Cinematographer Haskell Wexler (Who’s Afraid of Virginia Woolf, In The Heat of the Night, The Thomas Crown Affair) both shot and directed this thoughtful and often harrowing political drama, which has aged better than many of its contemporaries thanks to its deliberate blurring of the line between narrative and documentary; Wexler shot in the scorching Chicago summer of ’68, barely guessing that the protests at the Democratic National Convention would make the city into a cultural flashpoint. Those scenes still have a nerve-jangling intensity, capturing a city, and a country, at the breaking point.

Blowup

Michelangelo Antonioni’s 1966 drama is mostly remembered for its thriller elements, wherein a fashion photographer thinks he photographed a murder and becomes obsessed with digging clues out of the muddy images (a notion later copied in The Conversation and Blow-Out, and spoofed in High Anxiety). Less remembered, or at least less effective, are the Swinging ‘60s elements, from the SHOCKING orgy scene to the mimes. (Seriously, there’s a lot of mimes.)

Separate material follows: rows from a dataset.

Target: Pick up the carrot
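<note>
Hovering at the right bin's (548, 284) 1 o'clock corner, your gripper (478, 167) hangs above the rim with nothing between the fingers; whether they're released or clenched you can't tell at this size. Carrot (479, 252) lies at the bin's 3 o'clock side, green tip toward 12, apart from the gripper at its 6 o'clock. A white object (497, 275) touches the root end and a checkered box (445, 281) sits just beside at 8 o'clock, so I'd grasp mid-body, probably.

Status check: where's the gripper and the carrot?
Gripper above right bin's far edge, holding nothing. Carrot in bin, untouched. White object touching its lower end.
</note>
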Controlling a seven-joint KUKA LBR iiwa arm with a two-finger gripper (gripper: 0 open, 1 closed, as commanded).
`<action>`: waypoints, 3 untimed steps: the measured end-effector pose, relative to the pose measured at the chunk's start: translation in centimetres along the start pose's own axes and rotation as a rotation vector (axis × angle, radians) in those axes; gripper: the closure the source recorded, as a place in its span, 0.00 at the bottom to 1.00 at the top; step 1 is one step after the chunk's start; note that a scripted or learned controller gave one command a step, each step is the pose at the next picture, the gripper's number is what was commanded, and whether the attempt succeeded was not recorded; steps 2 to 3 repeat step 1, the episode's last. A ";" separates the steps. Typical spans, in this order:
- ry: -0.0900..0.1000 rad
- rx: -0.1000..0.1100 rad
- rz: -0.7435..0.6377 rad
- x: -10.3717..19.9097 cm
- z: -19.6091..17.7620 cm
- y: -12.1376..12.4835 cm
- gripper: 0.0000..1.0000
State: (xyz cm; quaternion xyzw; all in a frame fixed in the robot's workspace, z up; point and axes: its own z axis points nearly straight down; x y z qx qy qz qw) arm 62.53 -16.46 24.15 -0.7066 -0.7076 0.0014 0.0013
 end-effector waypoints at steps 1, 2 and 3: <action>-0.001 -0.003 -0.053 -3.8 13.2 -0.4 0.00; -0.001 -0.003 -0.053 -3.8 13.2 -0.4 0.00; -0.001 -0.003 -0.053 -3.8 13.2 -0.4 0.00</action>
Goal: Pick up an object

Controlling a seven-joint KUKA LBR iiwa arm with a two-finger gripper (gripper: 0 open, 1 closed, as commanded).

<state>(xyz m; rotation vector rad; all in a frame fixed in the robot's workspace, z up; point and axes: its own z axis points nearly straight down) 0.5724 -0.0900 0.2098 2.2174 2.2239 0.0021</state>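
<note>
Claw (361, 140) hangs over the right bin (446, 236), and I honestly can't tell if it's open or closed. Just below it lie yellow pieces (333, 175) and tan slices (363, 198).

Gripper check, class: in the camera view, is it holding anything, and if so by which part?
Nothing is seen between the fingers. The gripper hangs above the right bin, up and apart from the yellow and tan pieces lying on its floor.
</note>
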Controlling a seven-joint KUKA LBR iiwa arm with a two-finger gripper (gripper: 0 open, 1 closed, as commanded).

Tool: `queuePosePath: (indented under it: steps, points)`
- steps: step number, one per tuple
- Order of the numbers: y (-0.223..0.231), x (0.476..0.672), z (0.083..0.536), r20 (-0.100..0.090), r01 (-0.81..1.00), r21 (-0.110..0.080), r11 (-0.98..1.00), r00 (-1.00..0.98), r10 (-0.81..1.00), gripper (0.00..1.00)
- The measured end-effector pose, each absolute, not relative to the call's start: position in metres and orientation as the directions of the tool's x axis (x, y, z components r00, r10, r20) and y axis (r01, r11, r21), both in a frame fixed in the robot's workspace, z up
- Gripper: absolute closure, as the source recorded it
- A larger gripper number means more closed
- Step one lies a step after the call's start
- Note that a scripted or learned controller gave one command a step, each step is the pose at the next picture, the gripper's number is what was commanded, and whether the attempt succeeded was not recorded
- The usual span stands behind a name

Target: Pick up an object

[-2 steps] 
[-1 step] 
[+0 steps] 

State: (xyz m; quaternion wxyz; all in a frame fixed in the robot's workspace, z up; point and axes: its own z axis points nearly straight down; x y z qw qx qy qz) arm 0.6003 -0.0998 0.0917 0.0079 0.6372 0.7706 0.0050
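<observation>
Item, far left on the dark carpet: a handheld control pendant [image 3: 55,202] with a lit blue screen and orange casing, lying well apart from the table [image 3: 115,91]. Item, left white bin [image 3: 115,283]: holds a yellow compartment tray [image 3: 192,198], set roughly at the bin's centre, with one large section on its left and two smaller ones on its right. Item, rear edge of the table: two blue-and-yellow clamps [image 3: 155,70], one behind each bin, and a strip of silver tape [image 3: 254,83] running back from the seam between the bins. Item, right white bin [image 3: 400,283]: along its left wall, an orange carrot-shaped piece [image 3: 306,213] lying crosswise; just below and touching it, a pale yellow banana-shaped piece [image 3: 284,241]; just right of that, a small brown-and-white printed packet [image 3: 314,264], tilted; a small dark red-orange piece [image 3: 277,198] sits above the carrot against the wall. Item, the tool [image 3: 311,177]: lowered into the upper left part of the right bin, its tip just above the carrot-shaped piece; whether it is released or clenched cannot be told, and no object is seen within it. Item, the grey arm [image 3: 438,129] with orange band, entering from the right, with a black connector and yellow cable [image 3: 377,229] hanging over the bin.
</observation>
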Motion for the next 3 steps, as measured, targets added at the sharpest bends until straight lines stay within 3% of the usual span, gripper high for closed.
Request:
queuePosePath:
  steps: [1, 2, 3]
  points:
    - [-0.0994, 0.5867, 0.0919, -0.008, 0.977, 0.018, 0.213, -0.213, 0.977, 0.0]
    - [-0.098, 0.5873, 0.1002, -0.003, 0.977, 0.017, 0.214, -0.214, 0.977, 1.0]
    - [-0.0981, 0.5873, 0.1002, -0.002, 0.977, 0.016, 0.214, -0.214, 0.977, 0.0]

Beyond the Valley of the Dolls

It was released six months into 1970, but BtVotD feels like the last movie of the ‘60s, a big, brassy, anything-goes, kitchen-sink stew of sex, violence, rock, drugs, and kitsch from director Russ Meyer and screenwriter Roger Ebert. Infected by the counterculture movement, the L.A. rock scene, the camp classic from which its title was taken, and the Manson family murders that rocked the coast the year before, it’s a true original—clichés are mouthed with straight faces, scenes are shot at cock-eyed angles, goofy rock music pulses, and the end result feels, more than anything even Warhol put on celluloid, like Pop Art sprung to bizarre life.

Skidoo

If BtVotD and Blowup play like anthropological studies from visiting scholars and the earlier pictures feel told from the inside out, then we must mention Skidoo, which is more like a foreign film shot by a director who doesn’t speak the language. On one hand, kudos to producer/director Otto Preminger, the epitome of old school Hollywood, for trying to make a movie for and about young people; on the other, when you’re putting said movie together, do you really cast Jackie Gleason, Carol Channing, Fankie Avalon, George Raft, Mickey Rooney, and Groucho Marx? Preminger’s bonkers attempt at merging mainstream moviemaking and drug culture ends up representing the worst of both; it’s utterly incoherent, but also has a fascinating train-wreck quality, as unforgiving evidence of what happens when a desperately square movie maker (and industry) try to get hip.